Siegfried Lenz, II. Dünya Savaşı’nı izleyen dönemde geçen romanında, başarıyı mutlaklaştıran modern toplumda insan varoluşuna ayna tutuyor. Lenz, yarışmanın başkalarıyla değil, kendiyle yarışmak anlamına geldiği, insanın tek rakibinin yine kendisi olduğu bir toplumun, bireyi içine düşürdüğü açmazı deşiyor. Tutunabilmek için yarış, rekabet ve mutlak başarıyı olmazsa olmaz sayan modern toplumun acımasız yönünü, daha 1950’lerde spor dünyasından çarpıcı bir örnekle gözler önüne seren Ekmek ve Oyunlar, çağdaş romanın öncülerinden Lenz’in en seçkin yapıtlarından sayılıyor
İlk sayfadaki Japon atasözü aslında tüm hikayeyi özetler. ''Yüz mil koşması gereken biri, doksanıncı milin yarısı olduğunu düşünmelidir.'' demiş japon ataları. Orta-uzun mesafe koşu tecrübesi olan hiçbir koşucu buna itiraz etmez sanırım.
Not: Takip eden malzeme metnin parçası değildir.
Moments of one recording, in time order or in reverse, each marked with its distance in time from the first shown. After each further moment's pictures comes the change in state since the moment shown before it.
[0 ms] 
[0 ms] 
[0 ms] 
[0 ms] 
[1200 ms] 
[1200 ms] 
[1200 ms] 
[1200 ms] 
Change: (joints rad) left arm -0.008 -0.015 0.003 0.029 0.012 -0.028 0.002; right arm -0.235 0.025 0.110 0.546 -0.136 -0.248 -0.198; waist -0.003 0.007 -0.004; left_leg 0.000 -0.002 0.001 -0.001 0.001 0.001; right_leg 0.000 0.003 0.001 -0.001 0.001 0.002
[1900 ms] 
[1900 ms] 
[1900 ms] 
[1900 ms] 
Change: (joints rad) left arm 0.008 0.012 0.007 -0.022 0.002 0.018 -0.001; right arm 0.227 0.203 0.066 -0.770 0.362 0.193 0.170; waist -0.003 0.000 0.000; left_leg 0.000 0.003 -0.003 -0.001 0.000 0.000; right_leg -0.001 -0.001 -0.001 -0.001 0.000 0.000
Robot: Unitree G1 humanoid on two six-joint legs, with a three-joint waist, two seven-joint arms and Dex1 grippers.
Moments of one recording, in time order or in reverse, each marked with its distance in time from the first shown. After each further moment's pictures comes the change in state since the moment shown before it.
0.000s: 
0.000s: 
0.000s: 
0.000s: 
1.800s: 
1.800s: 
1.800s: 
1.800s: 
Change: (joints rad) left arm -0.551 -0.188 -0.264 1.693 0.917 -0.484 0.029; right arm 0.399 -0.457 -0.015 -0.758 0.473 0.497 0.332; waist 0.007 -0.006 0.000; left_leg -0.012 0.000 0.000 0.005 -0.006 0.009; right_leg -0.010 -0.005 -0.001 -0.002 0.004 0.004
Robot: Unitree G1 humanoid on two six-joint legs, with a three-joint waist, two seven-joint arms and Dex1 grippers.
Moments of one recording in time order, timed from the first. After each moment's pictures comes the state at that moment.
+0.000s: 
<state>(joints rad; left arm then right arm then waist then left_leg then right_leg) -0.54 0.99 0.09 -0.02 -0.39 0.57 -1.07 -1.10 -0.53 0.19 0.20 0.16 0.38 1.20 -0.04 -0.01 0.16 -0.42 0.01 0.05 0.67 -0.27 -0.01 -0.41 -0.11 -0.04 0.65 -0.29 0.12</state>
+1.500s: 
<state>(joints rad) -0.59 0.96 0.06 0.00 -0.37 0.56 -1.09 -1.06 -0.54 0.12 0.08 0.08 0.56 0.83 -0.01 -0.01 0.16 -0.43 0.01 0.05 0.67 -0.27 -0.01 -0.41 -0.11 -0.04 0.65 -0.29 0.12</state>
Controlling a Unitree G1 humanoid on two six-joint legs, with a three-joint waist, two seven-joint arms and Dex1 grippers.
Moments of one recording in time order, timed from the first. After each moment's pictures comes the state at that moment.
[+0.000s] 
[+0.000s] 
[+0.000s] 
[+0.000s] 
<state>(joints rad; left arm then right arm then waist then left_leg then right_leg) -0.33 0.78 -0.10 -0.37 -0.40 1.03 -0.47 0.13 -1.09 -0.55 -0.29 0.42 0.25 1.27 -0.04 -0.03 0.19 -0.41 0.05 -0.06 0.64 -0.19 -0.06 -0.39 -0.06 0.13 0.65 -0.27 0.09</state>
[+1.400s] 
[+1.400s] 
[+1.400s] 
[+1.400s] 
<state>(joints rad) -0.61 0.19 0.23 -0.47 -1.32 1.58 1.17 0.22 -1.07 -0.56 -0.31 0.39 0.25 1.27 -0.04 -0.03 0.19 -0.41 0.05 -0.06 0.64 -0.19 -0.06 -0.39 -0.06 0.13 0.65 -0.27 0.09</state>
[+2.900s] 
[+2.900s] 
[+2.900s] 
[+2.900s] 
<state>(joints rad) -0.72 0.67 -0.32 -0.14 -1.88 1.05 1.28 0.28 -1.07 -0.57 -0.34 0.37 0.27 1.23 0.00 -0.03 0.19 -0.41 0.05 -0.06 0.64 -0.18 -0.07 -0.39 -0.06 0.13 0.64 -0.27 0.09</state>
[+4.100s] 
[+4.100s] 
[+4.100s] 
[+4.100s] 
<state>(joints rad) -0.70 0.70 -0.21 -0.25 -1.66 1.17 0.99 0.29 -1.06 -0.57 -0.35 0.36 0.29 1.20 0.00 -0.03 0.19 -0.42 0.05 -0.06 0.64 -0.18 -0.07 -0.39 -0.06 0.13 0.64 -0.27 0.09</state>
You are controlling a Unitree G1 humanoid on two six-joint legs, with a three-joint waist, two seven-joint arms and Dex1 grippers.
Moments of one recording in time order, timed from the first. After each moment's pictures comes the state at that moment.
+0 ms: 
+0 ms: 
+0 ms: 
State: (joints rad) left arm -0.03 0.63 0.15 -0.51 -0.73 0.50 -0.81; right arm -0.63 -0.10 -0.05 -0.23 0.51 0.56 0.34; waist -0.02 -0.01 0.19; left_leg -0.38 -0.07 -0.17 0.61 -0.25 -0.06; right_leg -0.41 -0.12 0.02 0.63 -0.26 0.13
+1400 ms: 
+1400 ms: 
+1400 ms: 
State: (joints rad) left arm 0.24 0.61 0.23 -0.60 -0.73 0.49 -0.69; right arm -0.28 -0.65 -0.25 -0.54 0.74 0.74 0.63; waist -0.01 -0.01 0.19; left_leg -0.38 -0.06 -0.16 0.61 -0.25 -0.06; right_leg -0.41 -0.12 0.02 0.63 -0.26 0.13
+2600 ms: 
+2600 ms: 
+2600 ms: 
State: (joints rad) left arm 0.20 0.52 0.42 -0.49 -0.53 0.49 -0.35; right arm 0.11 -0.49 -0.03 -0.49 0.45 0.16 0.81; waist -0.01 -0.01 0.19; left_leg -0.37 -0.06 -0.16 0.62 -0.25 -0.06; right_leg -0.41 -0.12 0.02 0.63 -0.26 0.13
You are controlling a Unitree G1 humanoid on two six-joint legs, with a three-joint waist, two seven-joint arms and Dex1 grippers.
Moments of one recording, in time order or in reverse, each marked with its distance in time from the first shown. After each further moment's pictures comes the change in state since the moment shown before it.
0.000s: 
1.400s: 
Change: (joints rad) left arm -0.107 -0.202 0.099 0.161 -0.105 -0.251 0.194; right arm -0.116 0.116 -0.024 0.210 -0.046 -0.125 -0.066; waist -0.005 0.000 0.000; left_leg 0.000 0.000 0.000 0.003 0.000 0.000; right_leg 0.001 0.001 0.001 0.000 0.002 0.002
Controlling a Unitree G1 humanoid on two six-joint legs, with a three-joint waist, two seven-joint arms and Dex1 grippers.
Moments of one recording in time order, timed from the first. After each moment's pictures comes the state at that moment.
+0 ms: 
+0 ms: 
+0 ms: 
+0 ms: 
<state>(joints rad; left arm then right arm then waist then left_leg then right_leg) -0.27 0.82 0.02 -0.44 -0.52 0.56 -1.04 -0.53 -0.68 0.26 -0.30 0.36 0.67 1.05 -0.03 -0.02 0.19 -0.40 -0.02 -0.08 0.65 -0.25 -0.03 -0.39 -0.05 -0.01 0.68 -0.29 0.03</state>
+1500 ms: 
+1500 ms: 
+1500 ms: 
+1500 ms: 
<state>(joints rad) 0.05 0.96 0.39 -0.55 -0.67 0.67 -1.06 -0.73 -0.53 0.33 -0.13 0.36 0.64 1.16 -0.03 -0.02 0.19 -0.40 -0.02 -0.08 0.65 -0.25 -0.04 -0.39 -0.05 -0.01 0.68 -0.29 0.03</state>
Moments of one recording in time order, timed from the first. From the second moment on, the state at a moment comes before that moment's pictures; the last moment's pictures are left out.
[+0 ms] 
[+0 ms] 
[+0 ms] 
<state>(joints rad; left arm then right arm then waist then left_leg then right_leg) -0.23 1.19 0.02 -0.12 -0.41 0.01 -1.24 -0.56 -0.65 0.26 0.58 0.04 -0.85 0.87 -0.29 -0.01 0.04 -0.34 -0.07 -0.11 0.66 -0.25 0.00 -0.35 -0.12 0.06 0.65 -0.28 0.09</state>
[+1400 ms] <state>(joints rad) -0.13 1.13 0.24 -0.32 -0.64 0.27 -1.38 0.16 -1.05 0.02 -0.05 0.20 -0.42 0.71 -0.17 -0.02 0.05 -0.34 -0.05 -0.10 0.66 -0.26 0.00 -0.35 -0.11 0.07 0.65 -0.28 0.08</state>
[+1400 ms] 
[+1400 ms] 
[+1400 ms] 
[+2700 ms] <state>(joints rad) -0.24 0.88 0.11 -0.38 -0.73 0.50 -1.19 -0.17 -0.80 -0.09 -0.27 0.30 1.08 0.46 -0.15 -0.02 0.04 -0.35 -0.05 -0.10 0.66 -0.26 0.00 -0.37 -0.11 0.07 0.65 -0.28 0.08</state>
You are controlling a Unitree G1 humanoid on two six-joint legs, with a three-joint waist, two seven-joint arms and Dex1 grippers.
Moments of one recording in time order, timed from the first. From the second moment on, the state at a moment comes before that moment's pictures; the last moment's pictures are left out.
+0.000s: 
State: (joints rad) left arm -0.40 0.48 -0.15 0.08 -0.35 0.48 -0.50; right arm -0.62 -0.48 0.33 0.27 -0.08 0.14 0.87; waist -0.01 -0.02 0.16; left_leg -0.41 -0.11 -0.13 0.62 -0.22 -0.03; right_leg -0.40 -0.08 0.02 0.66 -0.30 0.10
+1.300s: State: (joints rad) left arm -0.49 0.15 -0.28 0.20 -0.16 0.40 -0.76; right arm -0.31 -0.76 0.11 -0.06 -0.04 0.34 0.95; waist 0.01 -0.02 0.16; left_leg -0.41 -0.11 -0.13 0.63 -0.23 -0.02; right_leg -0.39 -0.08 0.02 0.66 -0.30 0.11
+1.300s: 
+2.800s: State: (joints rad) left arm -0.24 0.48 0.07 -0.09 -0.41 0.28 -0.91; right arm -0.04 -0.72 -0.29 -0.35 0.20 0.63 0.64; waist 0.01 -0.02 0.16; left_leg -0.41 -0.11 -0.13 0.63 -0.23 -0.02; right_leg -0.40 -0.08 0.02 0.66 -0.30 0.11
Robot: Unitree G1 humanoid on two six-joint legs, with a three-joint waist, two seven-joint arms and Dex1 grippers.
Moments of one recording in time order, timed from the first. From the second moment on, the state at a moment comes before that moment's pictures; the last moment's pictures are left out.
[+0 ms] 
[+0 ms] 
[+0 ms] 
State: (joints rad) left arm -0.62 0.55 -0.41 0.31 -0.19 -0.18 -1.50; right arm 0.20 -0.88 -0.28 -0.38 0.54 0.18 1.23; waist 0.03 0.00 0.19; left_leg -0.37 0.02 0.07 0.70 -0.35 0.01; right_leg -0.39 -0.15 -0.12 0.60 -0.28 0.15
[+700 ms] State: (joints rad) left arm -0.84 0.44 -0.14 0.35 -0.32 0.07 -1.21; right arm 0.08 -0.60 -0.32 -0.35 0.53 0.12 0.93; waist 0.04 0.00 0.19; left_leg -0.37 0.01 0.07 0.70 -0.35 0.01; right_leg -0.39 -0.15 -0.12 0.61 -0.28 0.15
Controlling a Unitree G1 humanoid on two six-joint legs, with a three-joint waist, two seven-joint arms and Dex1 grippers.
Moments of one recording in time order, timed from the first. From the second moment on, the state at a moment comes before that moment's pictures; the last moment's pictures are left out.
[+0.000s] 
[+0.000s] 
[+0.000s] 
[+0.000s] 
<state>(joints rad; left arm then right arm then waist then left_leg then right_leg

Roman Bert Buchner'in parlak bir kariyer sonrasında, ilerlemiş yaşlarında cıktığı 10.000m yarışının start anını anlatarak, ''Bu kez kazanmayacak. Katılması bir hataydı.'' gibi karamsar cümlelerle başlar. İlk sayfalarda start alan bu yarış, Bert'in hayatının birçok anına tanıklık eden, onu tanıdıktan sonra en yakın arkadaşı olan bir spor yazarı tarafından, ara ara geçmişe dönük olaylar, tekrar yarışa dönülerek anlatılır. Yarışa katılan 8 atletin içinde en yaşlısı olan Bert'in bu son yarışı nasıl bitirdiği son sayfaya, son cümlelere kadar taşınır.